Marineland Magnum HOB Canister
This is basically the baby brother to the Magnum 350. It's a little easier to clean, and the Pro setup offers the Bio-Wheel. The disadvantage is that it hangs on the back of the tank, so factor in 5-6" of space behind your aquarium to fit it.

Marineland Multistage Canister
This may be a little out of your price range, but I figured I'd throw it in there anyway. It's your typical canister filter, very similar to a Fluval or other brand, in that it has baskets that you load up with filter pads, carbon, and bio-blocks. Again, a high-quality product that offers awesome filtration, at an increased cost.

Hope that helps!


----------



## rtbob (Jul 18, 2010)

For that size tank a Aqua Clear 70 would do the job . It is a hang on the back filter you can get most anywhere. The best HOB made in mine and many others opinion.


----------



## Scuff (Aug 10, 2010)

The Aquaclears are nice because they're versatile; rather than just having a single cartridge, you've got a basket that you can load with whatever you want. I'd still go with my Marinelands, though.


----------



## Gizmo (Dec 6, 2010)

I have an AC50 on my 29 tall and I love it, but it is definitely an acquired taste - it isn't self-priming, clean it tends to buzz and be noisy, but at the same time there's lots of media space and you can fabricate your own media using bags and raw material very easily, and it has a flow limiter so you can throttle how much you filter.

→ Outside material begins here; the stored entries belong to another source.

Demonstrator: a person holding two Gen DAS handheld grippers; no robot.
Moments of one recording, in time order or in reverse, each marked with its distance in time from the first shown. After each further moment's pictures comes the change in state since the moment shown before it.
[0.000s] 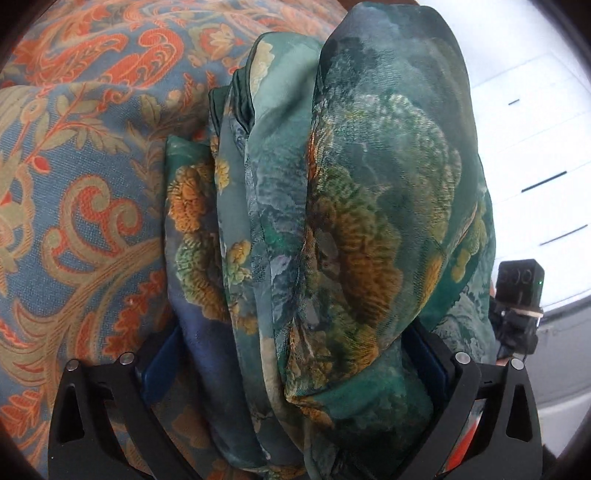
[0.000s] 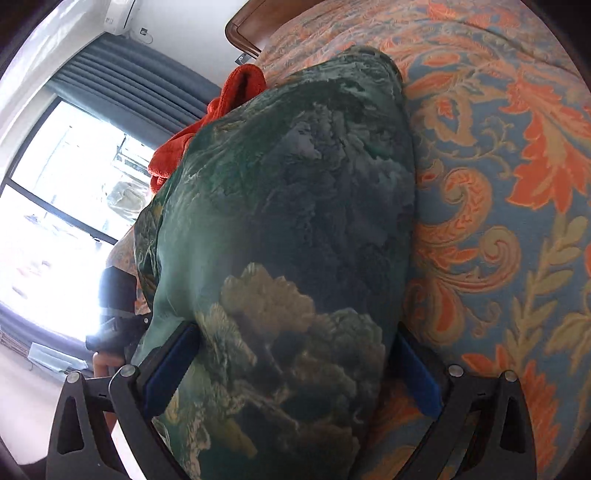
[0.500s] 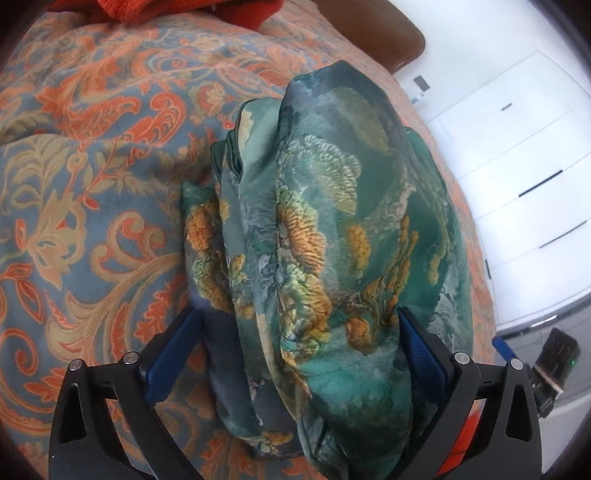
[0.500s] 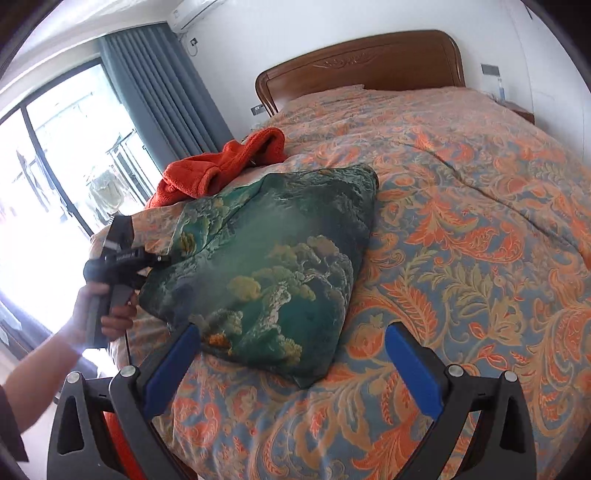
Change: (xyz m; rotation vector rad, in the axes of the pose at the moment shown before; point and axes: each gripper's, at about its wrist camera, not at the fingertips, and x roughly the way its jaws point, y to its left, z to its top) left arm -0.048 -0.014 -0.007 0.029 -0.088 0.045; right arm -0.138 0.079 -0.096 -0.253 -0.266 -0.252
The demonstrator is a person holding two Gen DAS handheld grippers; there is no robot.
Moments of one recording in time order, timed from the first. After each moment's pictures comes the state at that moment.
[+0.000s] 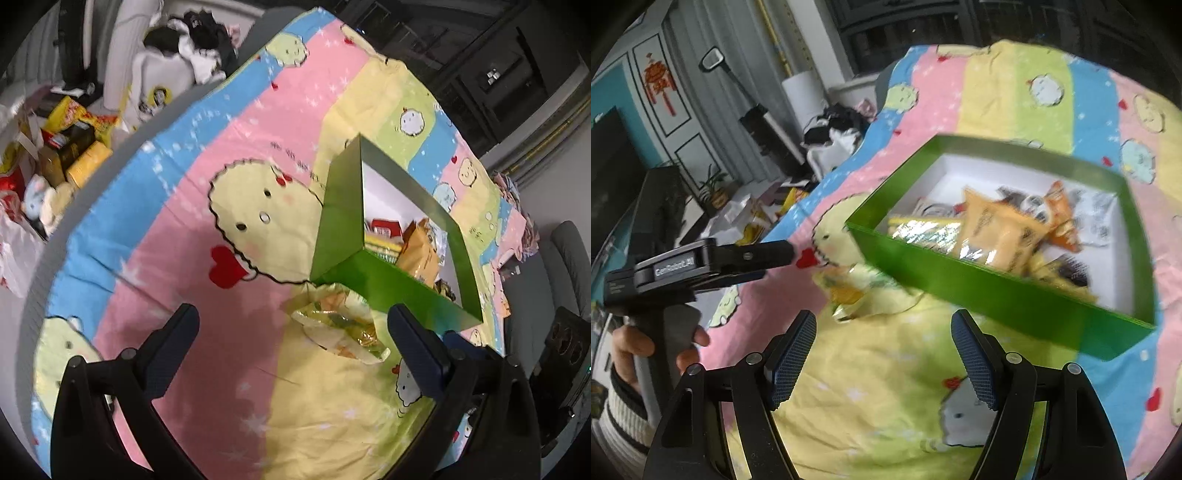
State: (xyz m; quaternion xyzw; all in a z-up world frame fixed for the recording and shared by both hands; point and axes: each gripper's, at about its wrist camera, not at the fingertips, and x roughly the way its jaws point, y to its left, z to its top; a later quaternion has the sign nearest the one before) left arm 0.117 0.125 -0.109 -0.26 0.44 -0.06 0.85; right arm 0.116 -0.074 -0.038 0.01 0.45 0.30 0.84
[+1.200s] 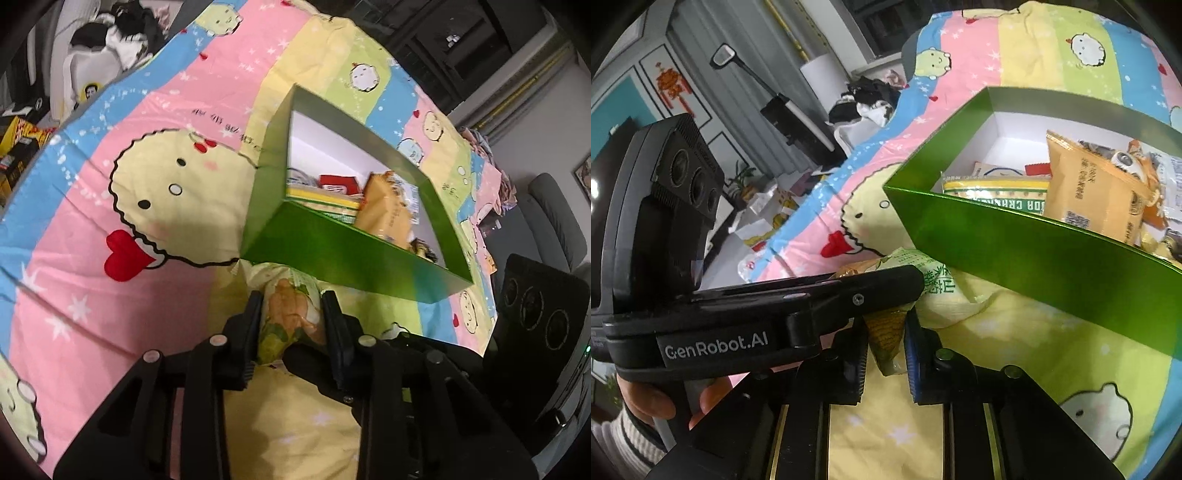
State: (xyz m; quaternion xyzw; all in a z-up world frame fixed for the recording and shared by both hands) left arm 0.130 0.080 -0.120 -0.22 0.45 -0.15 0.85; right arm 0.129 -0.029 -0.080 0.06 0.47 0.35 0.81
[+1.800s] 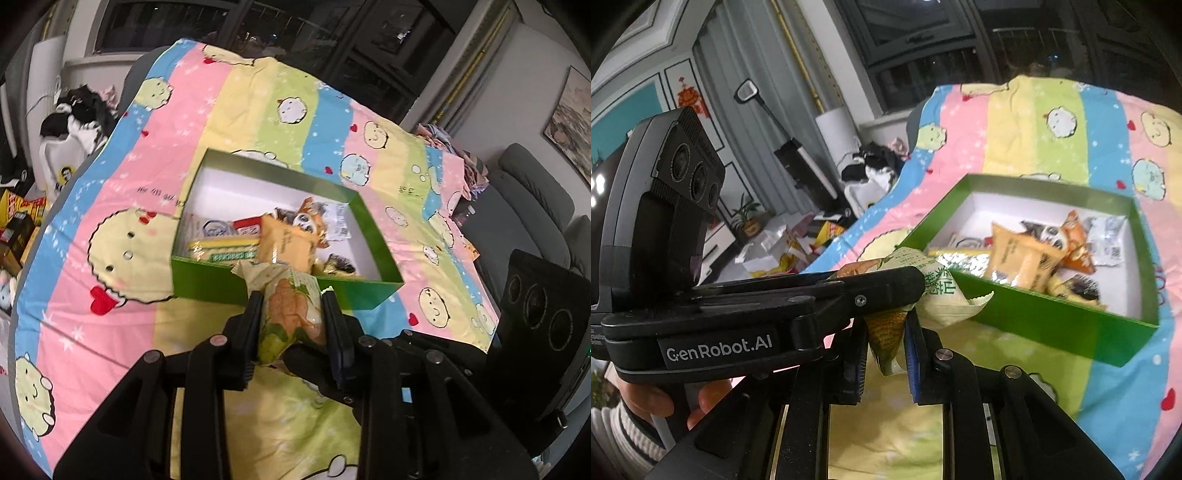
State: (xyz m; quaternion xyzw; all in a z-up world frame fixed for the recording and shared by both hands) left arm 0.099 0.024 -0.046 -0.15 0.38 -0.18 0.89; right arm 0.087 -0.081 -0.011 0.06 0.37 0.34 0.86
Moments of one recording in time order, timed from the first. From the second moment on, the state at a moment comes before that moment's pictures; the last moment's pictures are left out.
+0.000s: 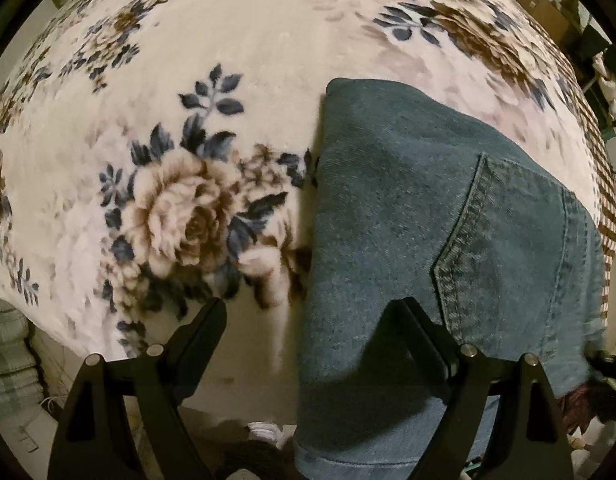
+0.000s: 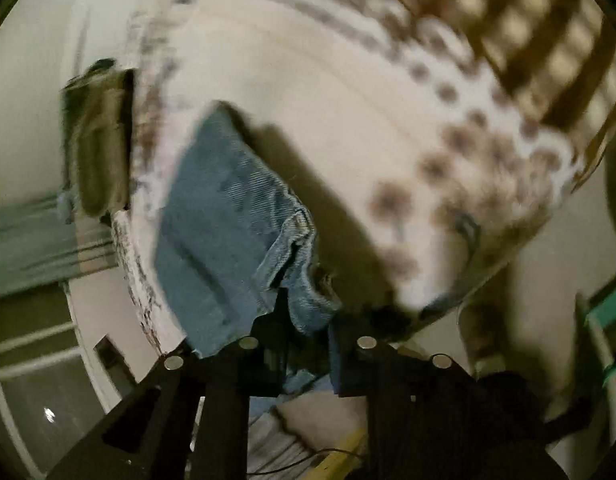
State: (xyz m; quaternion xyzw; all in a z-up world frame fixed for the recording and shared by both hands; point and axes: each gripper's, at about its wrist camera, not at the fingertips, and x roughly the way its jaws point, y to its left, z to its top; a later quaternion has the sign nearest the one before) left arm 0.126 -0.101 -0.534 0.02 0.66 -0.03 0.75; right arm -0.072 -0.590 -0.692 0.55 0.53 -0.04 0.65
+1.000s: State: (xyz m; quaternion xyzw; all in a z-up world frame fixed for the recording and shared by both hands) left arm 0.106 -0.089 -0.544 -0.01 0.68 -0.05 0.73; right arm -0.099 -0.545 -0.712 0.51 0.58 -0.04 0.63
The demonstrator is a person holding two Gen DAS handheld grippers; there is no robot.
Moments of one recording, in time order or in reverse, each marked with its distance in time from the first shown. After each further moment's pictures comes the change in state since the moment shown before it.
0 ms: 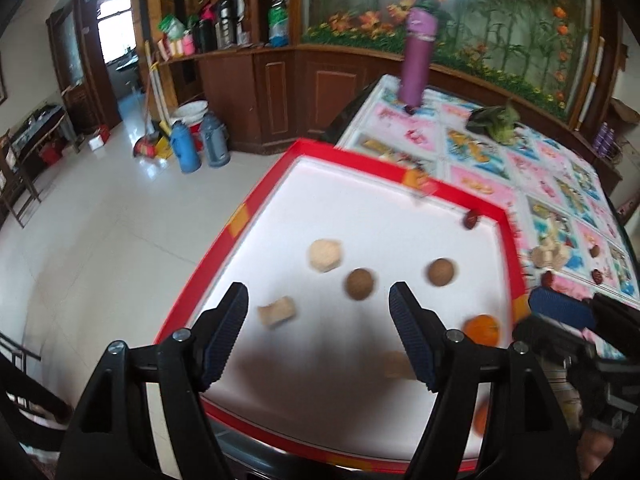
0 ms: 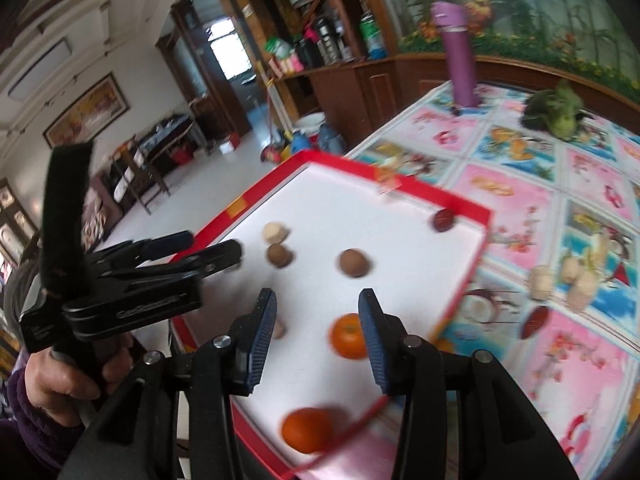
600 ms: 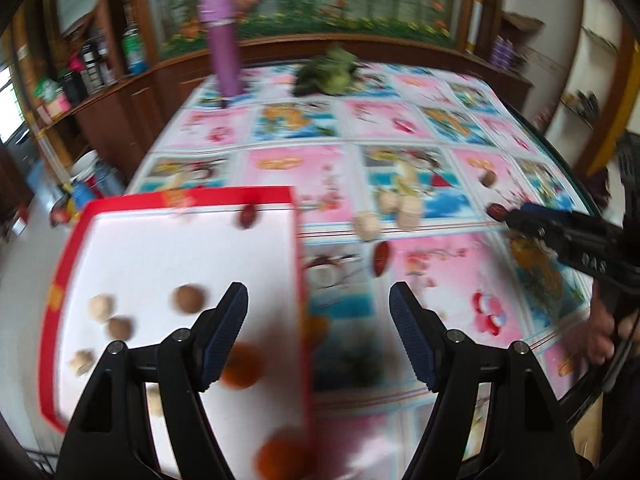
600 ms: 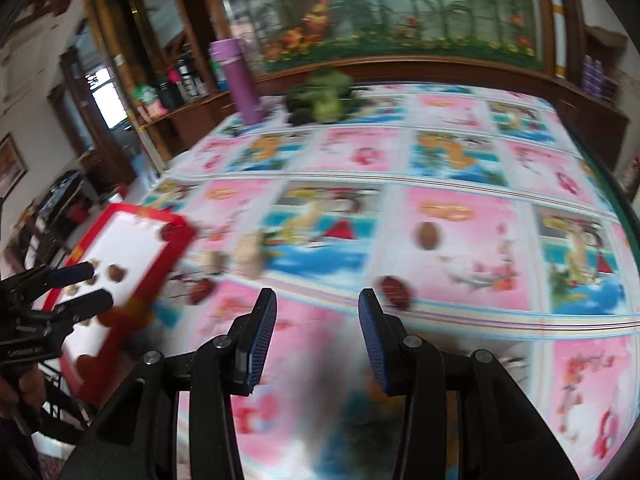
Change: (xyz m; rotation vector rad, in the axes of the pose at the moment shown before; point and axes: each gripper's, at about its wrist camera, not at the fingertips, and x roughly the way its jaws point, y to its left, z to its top) left arm 0.015 -0.181 0.006 0.350 0.085 -0.255; right arm -0.111 -0.183 -0.044 0.225 -0.072 -0.378
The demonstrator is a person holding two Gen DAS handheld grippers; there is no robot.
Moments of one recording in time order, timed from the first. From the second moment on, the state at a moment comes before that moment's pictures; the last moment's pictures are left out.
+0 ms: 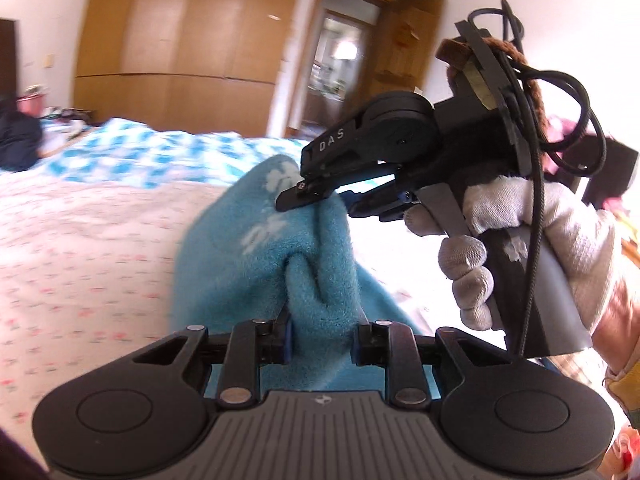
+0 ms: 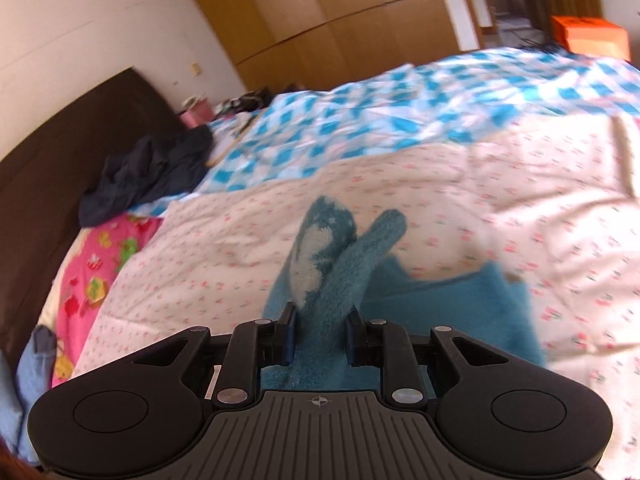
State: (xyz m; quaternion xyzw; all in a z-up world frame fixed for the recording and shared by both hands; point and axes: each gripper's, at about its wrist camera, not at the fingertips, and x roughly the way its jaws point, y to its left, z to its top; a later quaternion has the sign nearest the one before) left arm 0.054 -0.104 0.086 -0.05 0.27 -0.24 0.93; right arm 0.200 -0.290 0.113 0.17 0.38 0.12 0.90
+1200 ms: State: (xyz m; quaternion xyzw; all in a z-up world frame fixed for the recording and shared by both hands) left arm 0.071 -0.236 0.030 0.07 0.33 -0.29 0.90; right arm 0.167 -0.413 0.031 0.26 0.39 0.06 0.88
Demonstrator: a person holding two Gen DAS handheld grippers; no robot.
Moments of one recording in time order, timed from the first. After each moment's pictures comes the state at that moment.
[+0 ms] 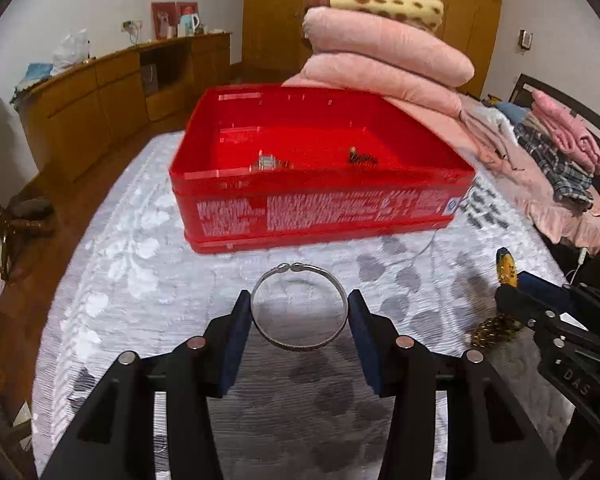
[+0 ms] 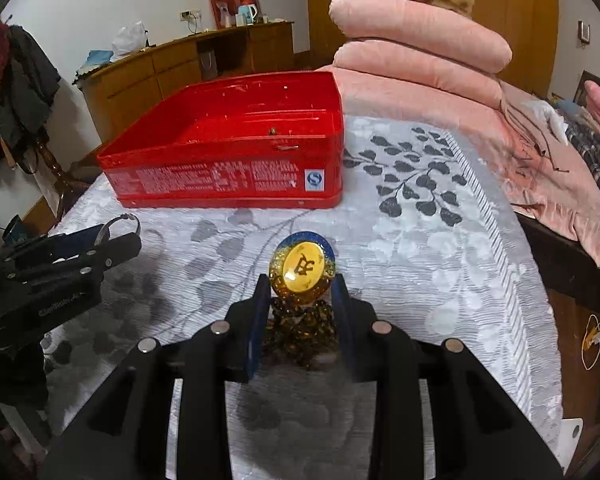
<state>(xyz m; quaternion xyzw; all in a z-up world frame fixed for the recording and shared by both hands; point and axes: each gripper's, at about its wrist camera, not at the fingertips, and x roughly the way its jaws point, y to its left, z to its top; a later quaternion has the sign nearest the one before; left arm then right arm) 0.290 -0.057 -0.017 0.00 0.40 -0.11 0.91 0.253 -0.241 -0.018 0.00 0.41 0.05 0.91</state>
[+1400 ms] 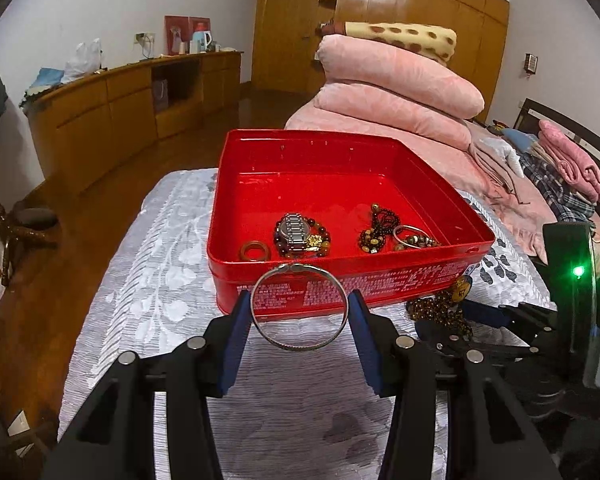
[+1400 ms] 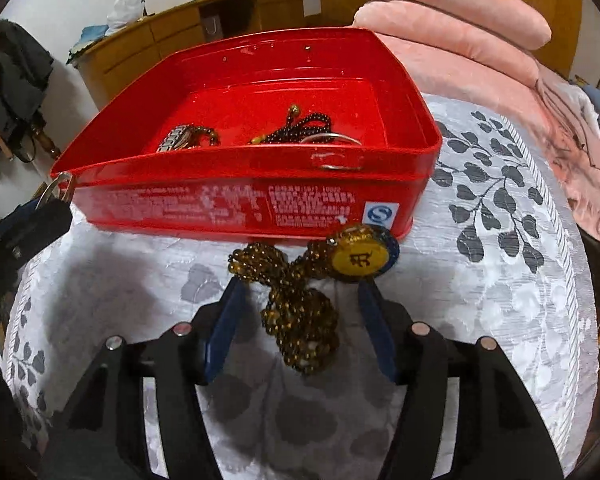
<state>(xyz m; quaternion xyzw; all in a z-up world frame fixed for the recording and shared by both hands) 0.323 -0.039 0.002 -0.02 0.37 -0.10 0.92 0.340 -0.208 -0.052 0.00 0.47 0.07 0.88</state>
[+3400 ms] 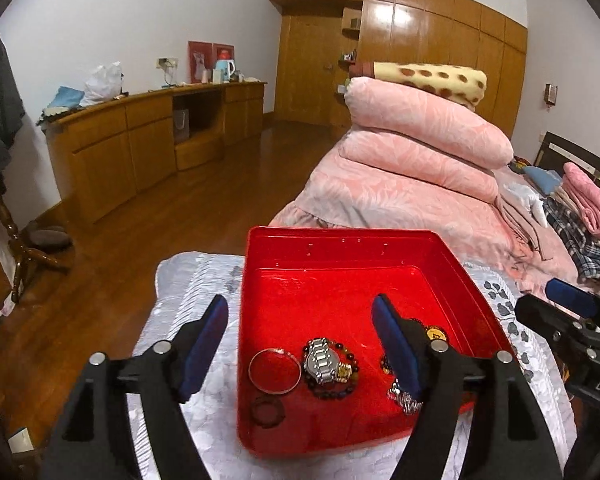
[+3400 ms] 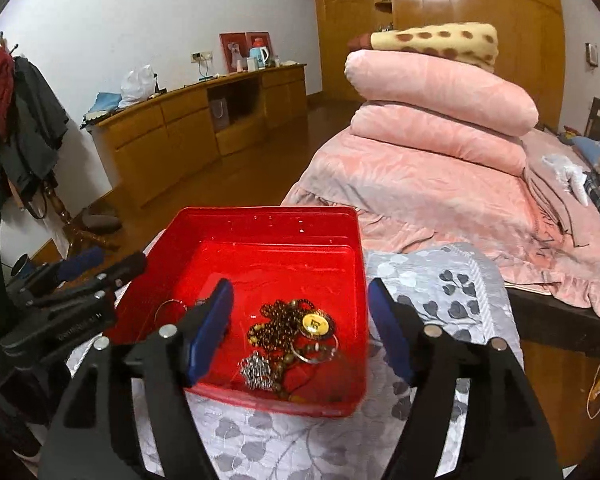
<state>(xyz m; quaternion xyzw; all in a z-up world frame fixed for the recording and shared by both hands) 0.392 -0.025 0.058 -0.03 0.31 -0.05 0.95 0.379 -0.232 0.071 0.01 0.34 0.08 0.94</state>
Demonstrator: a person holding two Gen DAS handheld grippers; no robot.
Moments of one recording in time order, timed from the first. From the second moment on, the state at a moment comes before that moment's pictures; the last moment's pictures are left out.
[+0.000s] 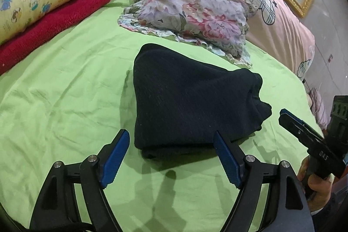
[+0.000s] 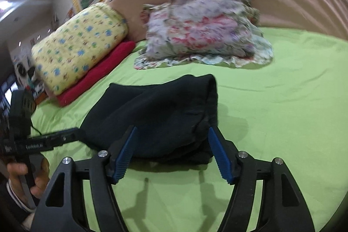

For your tank I would go with an HOB power filter in general, either Marineland Penguin or Haagen AquaClear, and for the AC's I would either go an AC70 or an AC110 (you can always limit the flow on the 110 as needed). They're less expensive than your canister filters, and aren't very obtrusive in the tank.


----------



## matermomma (Feb 7, 2011)

Wow! Thanks for the info guys - I had seen the aqua clear filters everywhere but having the additional info on the biowheel filters is very nice. I am just happy not to be setting up a sump for this tank! The filter seems much less daunting now!


----------



## matermomma (Feb 7, 2011)

Has anyone heard of a WOW internal filter and pump? Lifegard Aquatics


----------



## Gizmo (Dec 6, 2010)

matermomma said:


> Has anyone heard of a WOW internal filter and pump? Lifegard Aquatics


Never heard of it. Have you found any product reviews?


----------



## jrman83 (Jul 9, 2010)

I like Lifeguard Aquatics stuff....I run one of their UV-25W sterilizers on one of my tanks. Not sure I would get one of those though.


----------